孔最(こうさい) 突然の咳や腕・肘の痛みを和らげるツボ

1. 孔最(こうさい)とは?基本情報

  • 経穴名: 孔最(こうさい)

  • 所属経絡: 手の太陰肺経(てのたいいんはいけい) — 全11穴の第6番目に数えられる重要な経穴です。また、肺経の「郄穴(げきけつ)」にあたり、急性の症状や痛みに対して特に高い効果を発揮するツボとして知られています。

  • 名前の由来: 「孔」は穴やすきまを、「最」は最も優れている・集まるという意味を持ちます。腕にある隙間に位置し、急なトラブルに対して最もよく効く(または穴の集まり)場所であることから名付けられました。

2. こんなお悩みを抱えていませんか?(期待できる効果)

「突然コンコンと激しい咳が出る」「急に喉が痛む」「肘や腕のあたりがズキズキ痛む」と感じていませんか?孔最は、急な呼吸器のトラブルや、腕の痛みをスッと和らげてくれる頼もしいツボです。

  • 呼吸器・喉の不調: 急な咳、喘息の発作、喉の痛み、声がれ

  • 腕・肘の不調: 肘の痛み(テニス肘など)、前腕のコリ、腕の動かしにくさ

  • その他: 急な出血症状(鼻血など)のケア

3. 孔最の正確な場所(探し方)

初めての方でも迷わず見つけられるよう、段階を追って解説します。

  1. 腕の位置を確認する:手のひらを上に向け、肘を軽く曲げた状態にします。

  2. 目印を見つける:肘の内側にある横紋(しわ)の外端と、手首の横紋を結んだ線を基本にします。
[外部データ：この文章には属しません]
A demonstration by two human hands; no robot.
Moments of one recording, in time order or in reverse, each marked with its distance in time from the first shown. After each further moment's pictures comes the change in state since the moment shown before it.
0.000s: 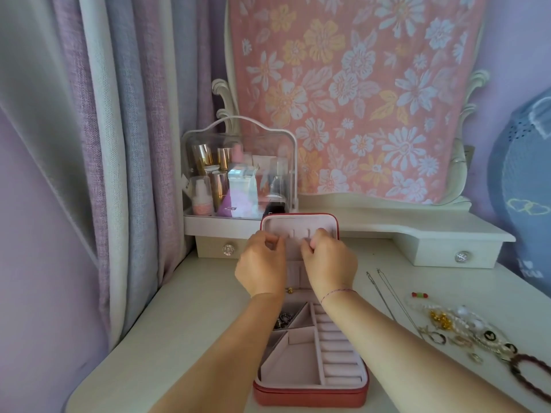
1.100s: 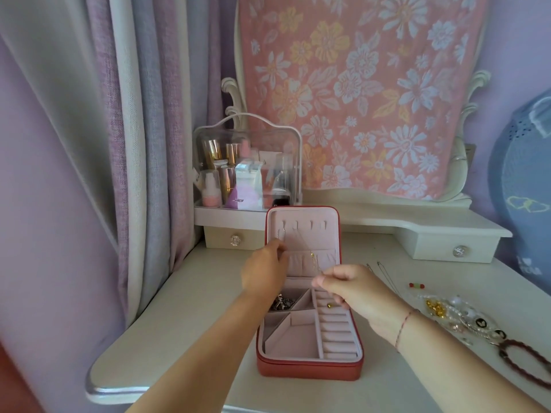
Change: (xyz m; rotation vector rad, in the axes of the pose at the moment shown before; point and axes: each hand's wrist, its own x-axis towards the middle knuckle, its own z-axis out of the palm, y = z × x) left_hand -0.007 -0.028 -0.018 0.216 -0.431 0.215; right_hand -0.062 0.035 -0.066 0.820 -0.643 0.191
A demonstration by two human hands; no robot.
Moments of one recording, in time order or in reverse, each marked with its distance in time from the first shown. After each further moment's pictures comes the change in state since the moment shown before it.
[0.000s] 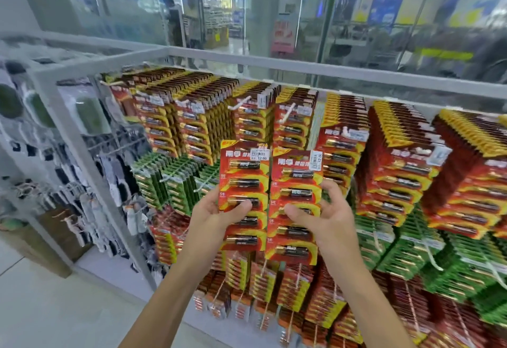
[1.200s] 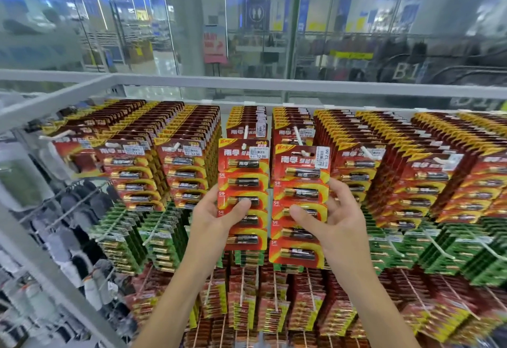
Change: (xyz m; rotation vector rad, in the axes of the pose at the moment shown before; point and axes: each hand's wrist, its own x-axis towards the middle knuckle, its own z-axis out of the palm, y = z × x) left_hand 0.117 0.021 -0.058 -0.024 -0.270 0.096; right_hand 0.035 -0.009 0.084 -0.070 0.282 -0.196
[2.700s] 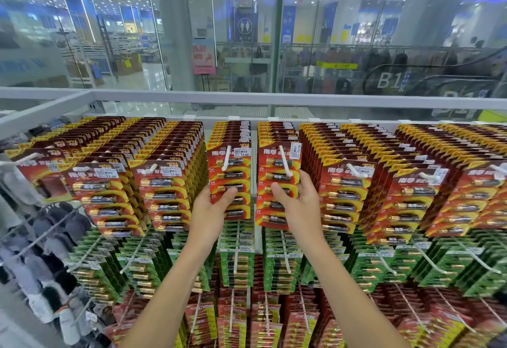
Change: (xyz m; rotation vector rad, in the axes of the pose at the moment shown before) left_hand 0.089 -0.036 0.010 0.197 0.147 -0.056; right_hand 0.101 0.051 0.014 -0.154 0.148 0.038
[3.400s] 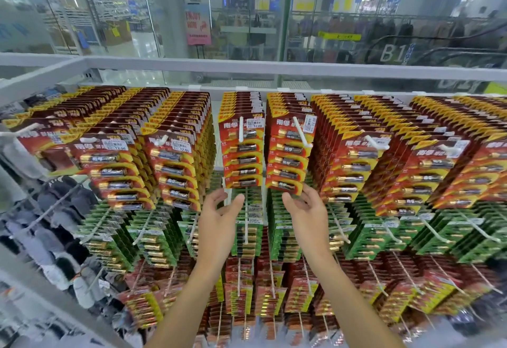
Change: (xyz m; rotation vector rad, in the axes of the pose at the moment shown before) left_hand -0.054 -0.032 -0.017 0.148 0.063 -0.129; right_hand -0.051 0.048 0.003 -0.132 0.078 0.191
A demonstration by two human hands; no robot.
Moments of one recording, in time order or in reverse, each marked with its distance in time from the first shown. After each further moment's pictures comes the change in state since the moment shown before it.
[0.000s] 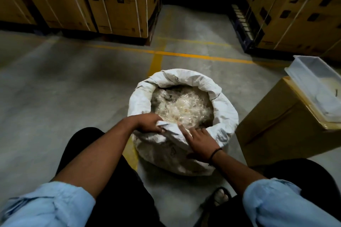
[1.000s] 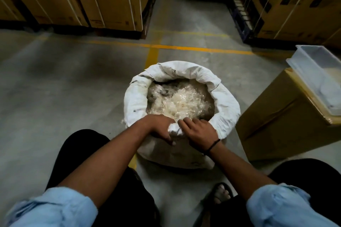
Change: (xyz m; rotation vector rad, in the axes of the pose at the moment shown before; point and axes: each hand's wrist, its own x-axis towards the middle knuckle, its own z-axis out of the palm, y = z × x) left_hand 0.031 0.051 0.003 0.206 -0.120 0.004; right_hand 0.020 0.011 -0.005 -0.133 0.490 -0.053
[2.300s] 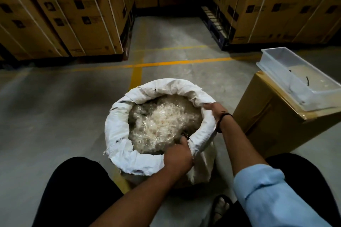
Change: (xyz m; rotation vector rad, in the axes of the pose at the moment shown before) left_hand 0.055 0.119 0.069 0.040 0.468 -0.211; right_hand 0.012 0.165 0.000 1.606 -0.022 1.478
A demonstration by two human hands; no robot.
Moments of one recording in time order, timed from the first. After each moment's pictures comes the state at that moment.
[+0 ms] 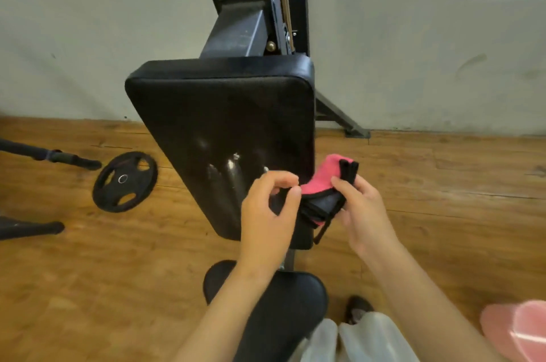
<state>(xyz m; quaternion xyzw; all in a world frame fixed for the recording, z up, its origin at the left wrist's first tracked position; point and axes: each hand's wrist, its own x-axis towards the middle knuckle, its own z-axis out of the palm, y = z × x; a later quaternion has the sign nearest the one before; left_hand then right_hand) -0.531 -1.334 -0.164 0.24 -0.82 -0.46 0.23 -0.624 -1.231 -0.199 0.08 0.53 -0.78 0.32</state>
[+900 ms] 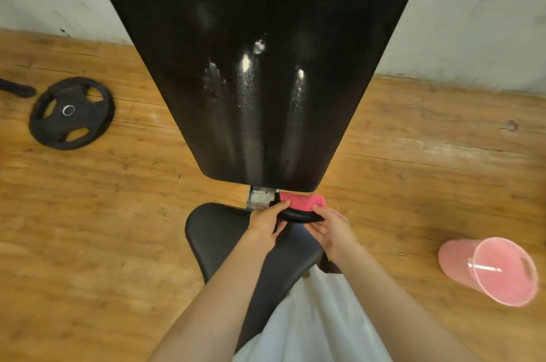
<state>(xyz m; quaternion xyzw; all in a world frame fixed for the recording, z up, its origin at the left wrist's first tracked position) -0.470 -1.364 -0.422 0.59 -0.29 -0.75 -0.05 -0.525 -1.243 -0.408 0.37 0.53 -0.65 0.40</state>
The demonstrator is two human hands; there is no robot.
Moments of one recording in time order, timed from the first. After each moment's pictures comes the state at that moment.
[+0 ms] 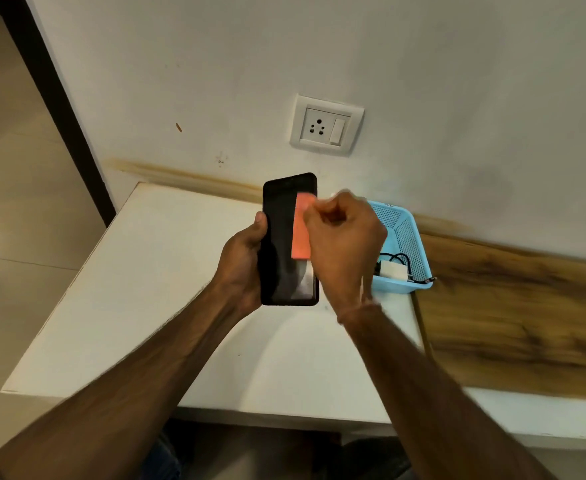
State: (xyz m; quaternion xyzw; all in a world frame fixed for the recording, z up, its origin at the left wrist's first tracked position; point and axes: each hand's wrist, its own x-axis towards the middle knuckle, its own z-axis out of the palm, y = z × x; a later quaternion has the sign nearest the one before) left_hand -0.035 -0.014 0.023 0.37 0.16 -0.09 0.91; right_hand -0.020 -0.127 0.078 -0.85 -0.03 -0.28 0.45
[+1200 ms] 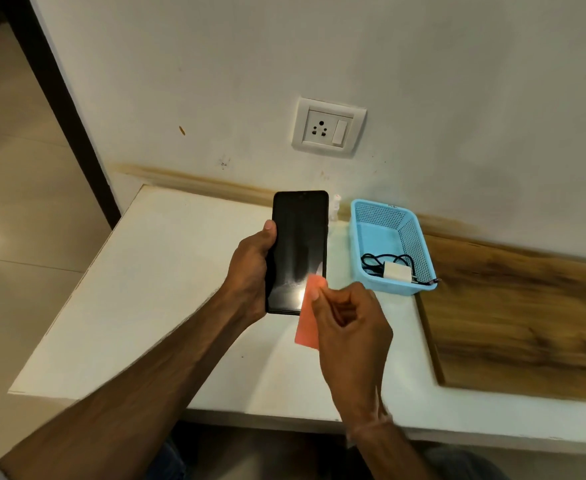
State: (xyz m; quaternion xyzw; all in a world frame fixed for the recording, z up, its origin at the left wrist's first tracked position) left_hand -0.034 -0.025 0.014 0.44 0.19 -0.07 0.87; right_hand -0.103 -0.156 0.016 -0.85 0.03 -0.21 0.47
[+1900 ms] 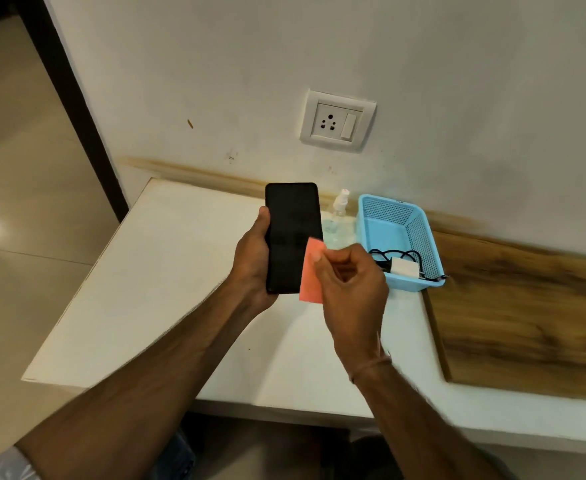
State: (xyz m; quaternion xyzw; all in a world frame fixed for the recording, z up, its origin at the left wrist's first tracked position) left_hand -0.033 -0.022 0.019 0.38 0.22 -0.08 0.90; right_hand -0.063 -0.145 0.022 -0.82 0.03 -0.18 0.54
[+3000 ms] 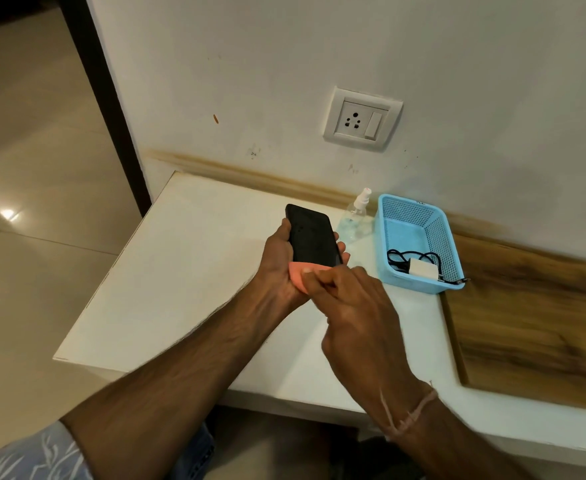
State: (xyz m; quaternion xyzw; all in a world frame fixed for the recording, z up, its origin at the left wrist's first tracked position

  3. ツボの位置を探す:肘の横紋から手首の方向へ、およそ「肘と手首の間を5等分したうちの肘側から1分の1(肘寄りの上部)」、筋肉のキワにある、押すとツンと響くような痛みを感じるポイントが孔最です。

4. 効果的な押し方・アプローチ方法

リラックスした状態で、深呼吸を組み合わせながら行うのがポイントです。

  • 押し方のコツ:

  • 反対側の手の親指の腹を孔最にあてます。

  • 息を吐きながら、「痛気持ちいい」と感じる強さで、骨や筋肉のフチに向かってじんわりと2〜3秒ほど優しく押し込みます。

  • 息を吸いながら、力を緩めます。

  • これらを左右それぞれ 5回〜10回 ほど繰り返します。

5. まとめとアドバイス

手の太陰肺経の第6番目である「孔最」は、急な咳や腕の痛みにアプローチできる非常に心強い「郄穴(げきけつ)」です。